> What needs to be done: Go through the entries below. Copy each line in which "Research" appears.

** Entries supplied follows **

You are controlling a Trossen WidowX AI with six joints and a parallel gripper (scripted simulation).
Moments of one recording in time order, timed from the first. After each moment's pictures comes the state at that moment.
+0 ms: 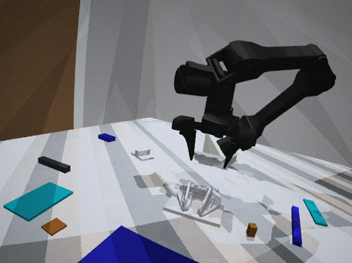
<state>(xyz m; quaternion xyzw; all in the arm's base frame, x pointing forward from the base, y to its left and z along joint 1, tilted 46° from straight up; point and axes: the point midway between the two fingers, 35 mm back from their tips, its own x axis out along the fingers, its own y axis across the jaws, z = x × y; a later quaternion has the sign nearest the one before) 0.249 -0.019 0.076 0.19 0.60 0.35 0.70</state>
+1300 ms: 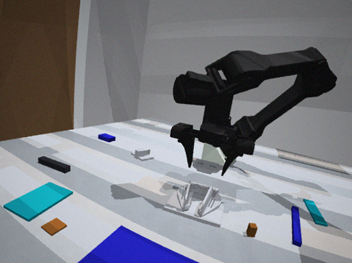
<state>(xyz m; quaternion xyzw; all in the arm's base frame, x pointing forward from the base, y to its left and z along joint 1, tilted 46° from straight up) 0.251 -0.006 0.063 0.19 0.60 0.34 0.70</state>
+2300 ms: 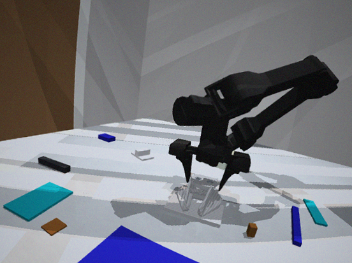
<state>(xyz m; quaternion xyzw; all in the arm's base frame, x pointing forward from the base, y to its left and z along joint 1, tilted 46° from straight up) 0.252 0.024 0.034 0.19 0.60 0.35 0.70</state>
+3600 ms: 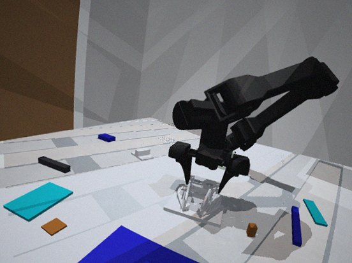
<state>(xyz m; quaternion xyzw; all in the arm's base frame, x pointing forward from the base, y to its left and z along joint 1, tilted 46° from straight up) 0.252 0.030 0.029 0.19 0.60 0.35 0.70</state>
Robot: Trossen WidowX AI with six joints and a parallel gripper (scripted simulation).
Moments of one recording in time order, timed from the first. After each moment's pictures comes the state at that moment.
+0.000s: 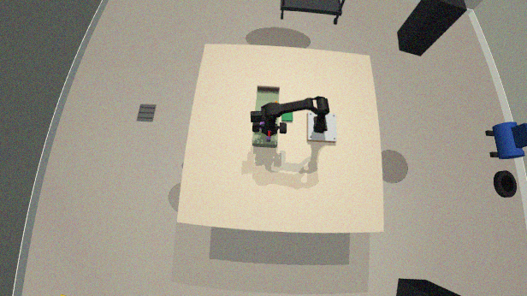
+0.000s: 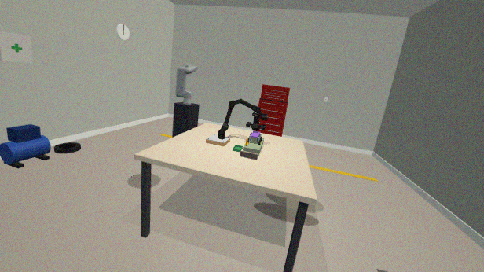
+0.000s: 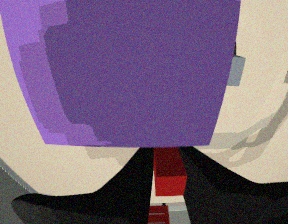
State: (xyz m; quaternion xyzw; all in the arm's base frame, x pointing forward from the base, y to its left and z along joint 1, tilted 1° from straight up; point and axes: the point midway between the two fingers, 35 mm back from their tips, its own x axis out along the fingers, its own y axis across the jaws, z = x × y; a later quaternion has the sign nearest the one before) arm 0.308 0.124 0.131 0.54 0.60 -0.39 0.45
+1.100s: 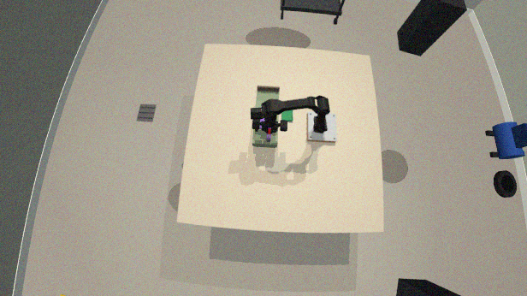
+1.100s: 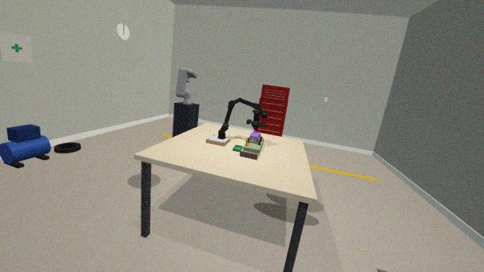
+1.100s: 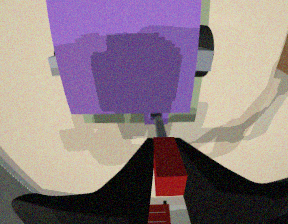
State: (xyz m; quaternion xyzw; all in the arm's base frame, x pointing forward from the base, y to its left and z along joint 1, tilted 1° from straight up) arm 0.308 0.118 0.158 0.54 0.60 -0.39 0.45
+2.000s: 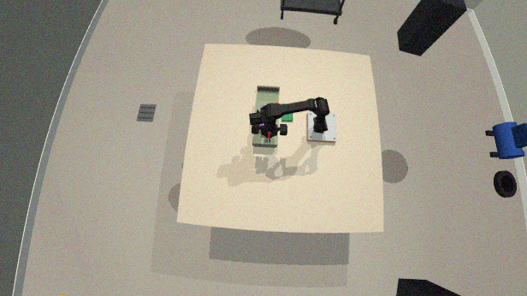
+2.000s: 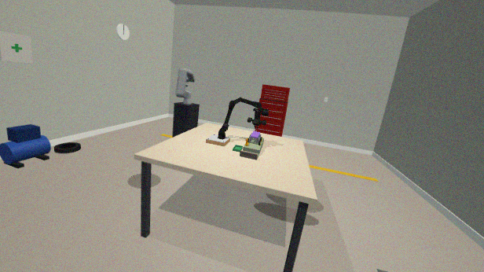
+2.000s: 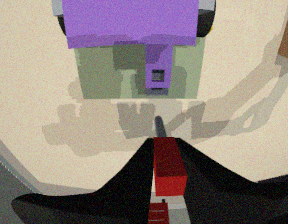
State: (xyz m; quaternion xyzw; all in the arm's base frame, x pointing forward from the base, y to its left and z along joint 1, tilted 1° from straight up) arm 0.306 0.146 0.172 0.54 0.60 -0.39 0.45
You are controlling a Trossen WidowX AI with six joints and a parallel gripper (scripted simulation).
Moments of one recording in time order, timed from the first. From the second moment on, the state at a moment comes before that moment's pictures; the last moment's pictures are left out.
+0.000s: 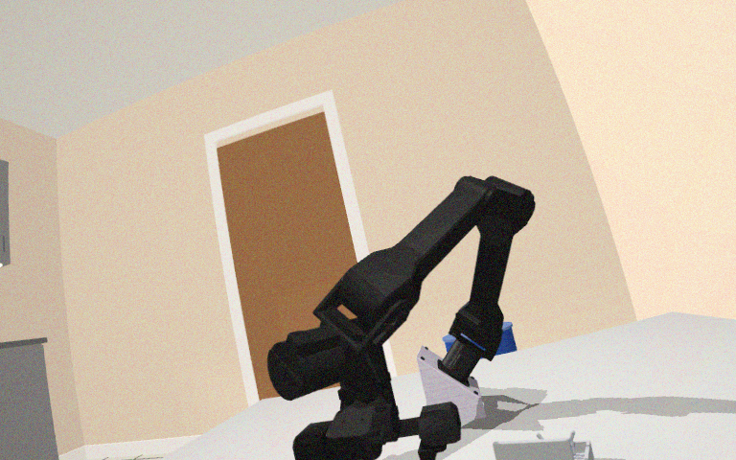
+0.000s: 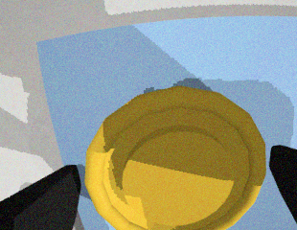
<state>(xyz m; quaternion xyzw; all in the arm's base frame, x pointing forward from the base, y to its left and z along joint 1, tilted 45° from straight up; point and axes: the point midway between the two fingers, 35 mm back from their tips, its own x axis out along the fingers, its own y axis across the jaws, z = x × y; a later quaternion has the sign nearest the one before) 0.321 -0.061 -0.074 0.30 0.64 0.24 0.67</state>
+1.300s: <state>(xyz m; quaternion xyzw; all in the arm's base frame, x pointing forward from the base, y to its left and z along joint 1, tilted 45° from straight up) 0.324 -0.114 -0.026 0.30 0.64 0.24 0.66</state>
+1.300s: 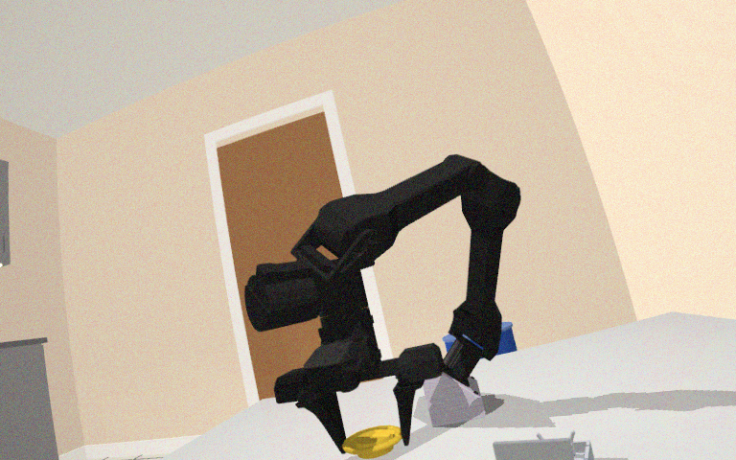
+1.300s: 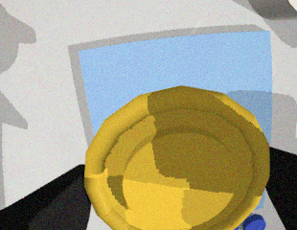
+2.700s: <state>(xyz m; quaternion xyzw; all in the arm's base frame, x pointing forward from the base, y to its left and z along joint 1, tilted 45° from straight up) 0.302 -0.095 0.101 0.53 0.68 -0.03 0.50</state>
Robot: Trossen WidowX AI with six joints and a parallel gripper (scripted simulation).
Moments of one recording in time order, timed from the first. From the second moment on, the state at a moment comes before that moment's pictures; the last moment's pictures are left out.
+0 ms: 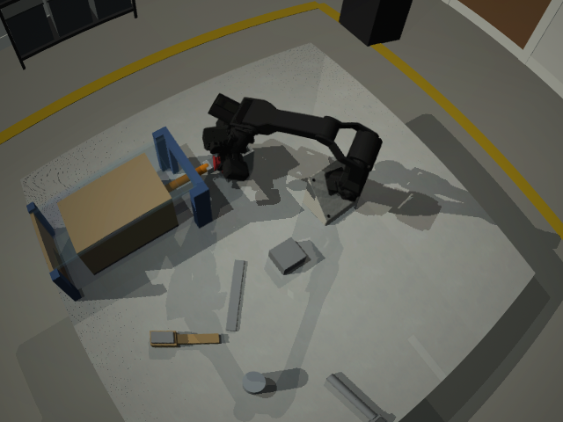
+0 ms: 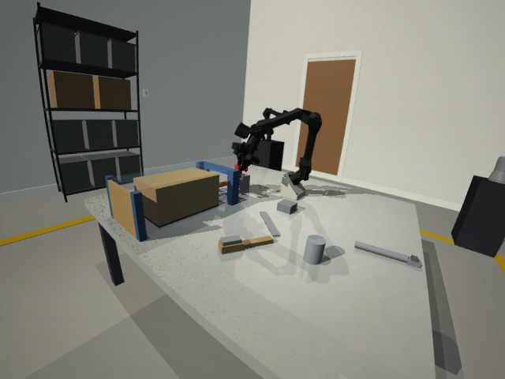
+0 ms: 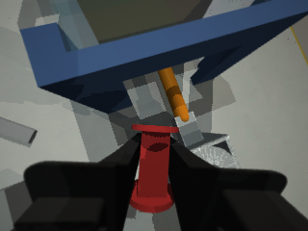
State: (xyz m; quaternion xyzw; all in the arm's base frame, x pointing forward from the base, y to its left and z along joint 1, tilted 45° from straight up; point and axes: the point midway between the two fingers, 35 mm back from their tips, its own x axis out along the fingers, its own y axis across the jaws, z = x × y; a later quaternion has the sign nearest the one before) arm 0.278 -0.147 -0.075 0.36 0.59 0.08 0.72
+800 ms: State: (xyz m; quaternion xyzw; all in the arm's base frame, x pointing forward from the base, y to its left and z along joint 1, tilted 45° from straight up) arm 0.246 -0.137 -0.061 0.36 0.59 0.08 0.72
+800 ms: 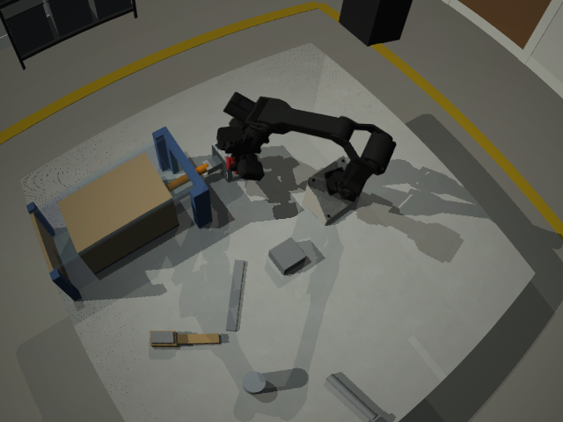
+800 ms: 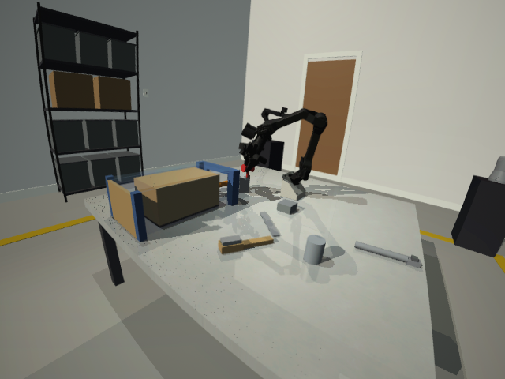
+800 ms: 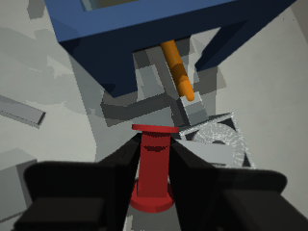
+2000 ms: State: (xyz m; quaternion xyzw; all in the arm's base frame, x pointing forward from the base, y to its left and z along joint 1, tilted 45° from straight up) arm 0.193 -0.139 -0.054 0.37 0.59 0.08 0.72
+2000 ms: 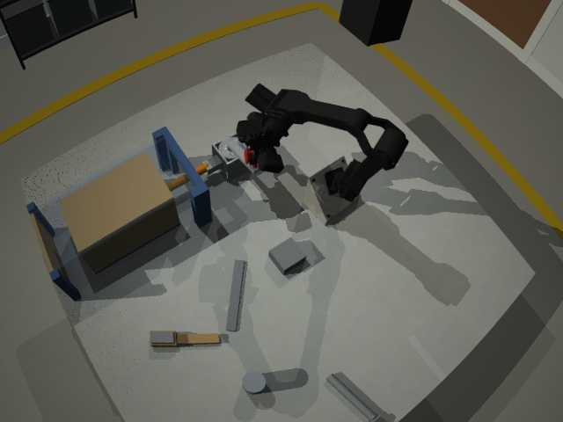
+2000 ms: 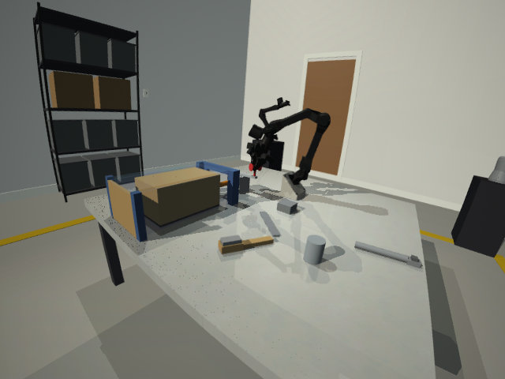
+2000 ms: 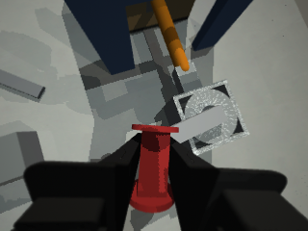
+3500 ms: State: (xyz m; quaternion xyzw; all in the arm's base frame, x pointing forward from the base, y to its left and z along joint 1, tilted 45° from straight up) arm 0.137 -0.167 -0.072 0.38 0.58 0.08 0.71
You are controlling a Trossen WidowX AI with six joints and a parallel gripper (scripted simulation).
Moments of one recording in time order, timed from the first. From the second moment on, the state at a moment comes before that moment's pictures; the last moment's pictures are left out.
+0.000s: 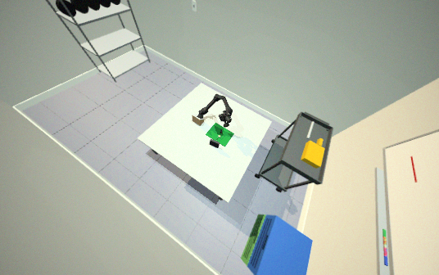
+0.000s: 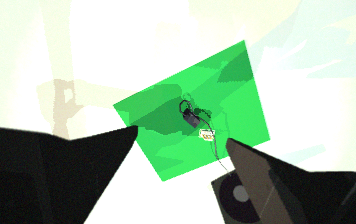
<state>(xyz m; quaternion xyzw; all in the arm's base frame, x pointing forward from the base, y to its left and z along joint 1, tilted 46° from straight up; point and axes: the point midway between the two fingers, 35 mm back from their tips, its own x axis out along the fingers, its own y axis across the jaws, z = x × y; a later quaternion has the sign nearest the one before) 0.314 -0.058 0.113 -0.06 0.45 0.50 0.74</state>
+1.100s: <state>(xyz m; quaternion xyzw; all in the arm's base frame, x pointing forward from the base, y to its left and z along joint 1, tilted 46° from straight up) 0.336 -0.038 0.035 -0.40 0.14 0.66 0.62</state>
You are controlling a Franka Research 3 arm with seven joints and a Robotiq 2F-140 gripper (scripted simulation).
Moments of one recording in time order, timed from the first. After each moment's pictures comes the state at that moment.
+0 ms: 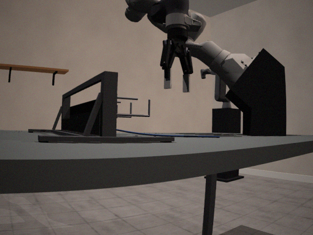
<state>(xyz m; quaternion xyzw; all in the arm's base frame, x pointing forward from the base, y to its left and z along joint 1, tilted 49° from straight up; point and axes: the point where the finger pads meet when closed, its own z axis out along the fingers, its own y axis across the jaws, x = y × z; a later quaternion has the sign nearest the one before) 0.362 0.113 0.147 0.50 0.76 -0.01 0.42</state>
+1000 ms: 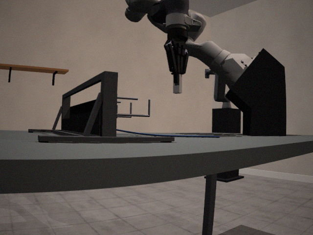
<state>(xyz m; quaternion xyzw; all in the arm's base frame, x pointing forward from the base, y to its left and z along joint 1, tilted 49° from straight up) 0.362 0.113 0.146 0.50 0.76 -0.01 0.42</state>
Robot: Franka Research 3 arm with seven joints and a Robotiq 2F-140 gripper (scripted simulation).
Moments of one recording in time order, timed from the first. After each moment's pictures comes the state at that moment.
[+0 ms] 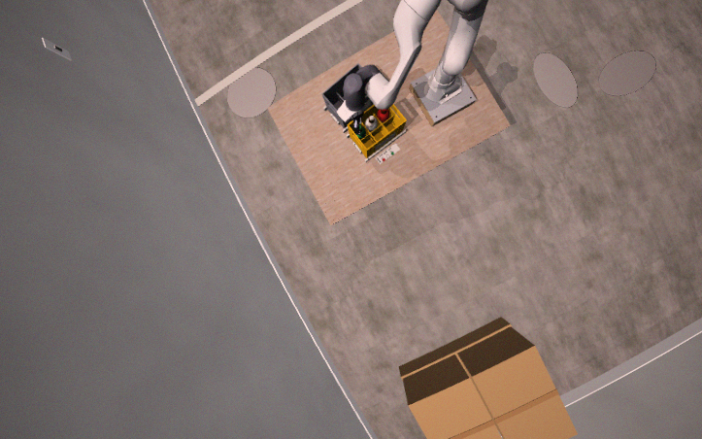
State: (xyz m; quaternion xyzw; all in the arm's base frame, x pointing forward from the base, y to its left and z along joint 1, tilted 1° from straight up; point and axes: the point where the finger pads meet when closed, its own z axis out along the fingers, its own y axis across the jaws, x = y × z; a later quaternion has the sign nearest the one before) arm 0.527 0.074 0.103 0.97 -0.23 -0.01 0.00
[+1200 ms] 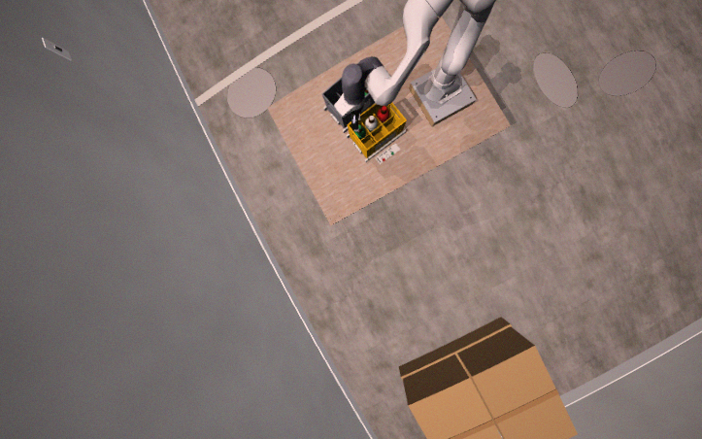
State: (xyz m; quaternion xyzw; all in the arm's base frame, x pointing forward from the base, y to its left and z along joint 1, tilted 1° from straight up) arm 0.533 0.074 0.155 0.97 -0.24 0.00 0.00
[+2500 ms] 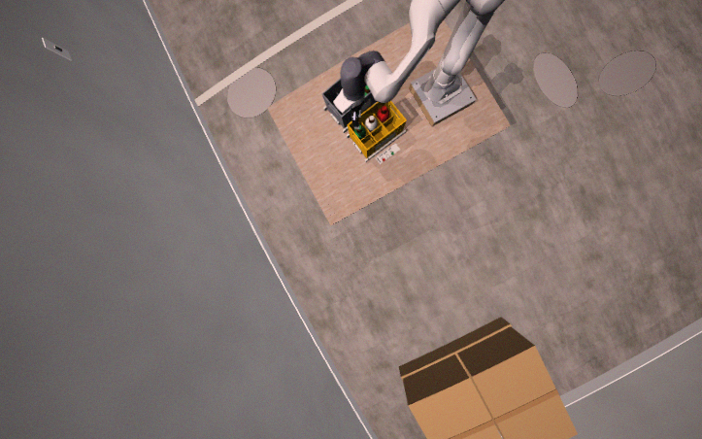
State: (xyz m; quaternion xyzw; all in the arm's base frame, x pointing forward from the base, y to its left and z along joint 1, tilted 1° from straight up) arm 0.529 0.075 0.187 0.97 -0.23 -0.01 0.00
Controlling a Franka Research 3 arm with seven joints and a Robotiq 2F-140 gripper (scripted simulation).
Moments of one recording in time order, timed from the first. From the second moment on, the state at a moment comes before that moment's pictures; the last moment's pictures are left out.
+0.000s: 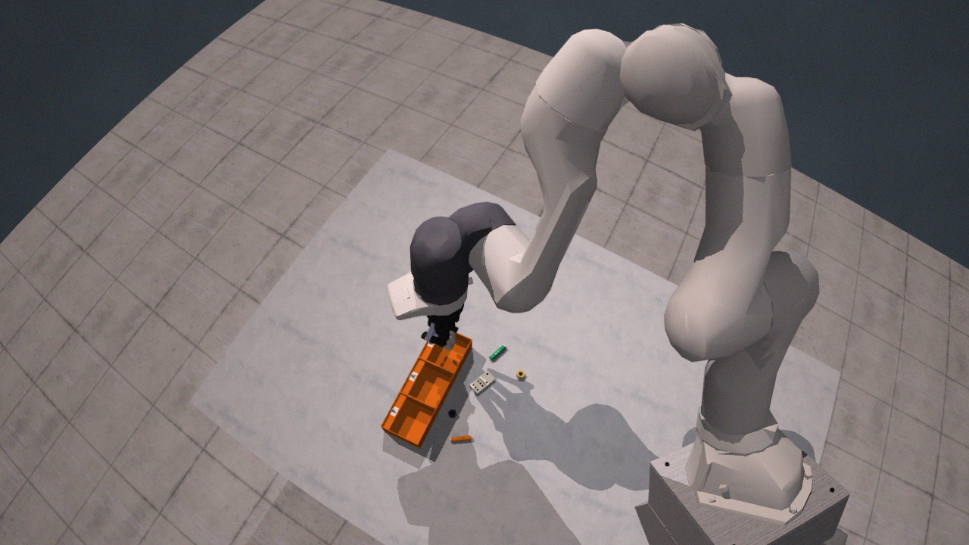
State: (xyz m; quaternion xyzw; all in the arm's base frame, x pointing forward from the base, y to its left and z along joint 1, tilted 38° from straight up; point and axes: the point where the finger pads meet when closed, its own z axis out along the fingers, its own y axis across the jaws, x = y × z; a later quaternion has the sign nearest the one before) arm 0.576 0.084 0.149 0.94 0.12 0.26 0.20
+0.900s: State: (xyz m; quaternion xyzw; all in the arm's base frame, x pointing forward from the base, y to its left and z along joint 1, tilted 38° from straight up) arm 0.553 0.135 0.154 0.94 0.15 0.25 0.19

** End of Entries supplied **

> Solved exercise:
You are controlling a Franka Research 3 arm with seven joints and a Robotiq 2F-140 gripper (scripted simulation).
Robot: Franka Research 3 arm with seven joints and a Robotiq 2F-140 gripper (scripted simulation).
Controlling a Franka Research 3 arm with seven joints and a Robotiq 2F-140 gripper (scripted simulation).

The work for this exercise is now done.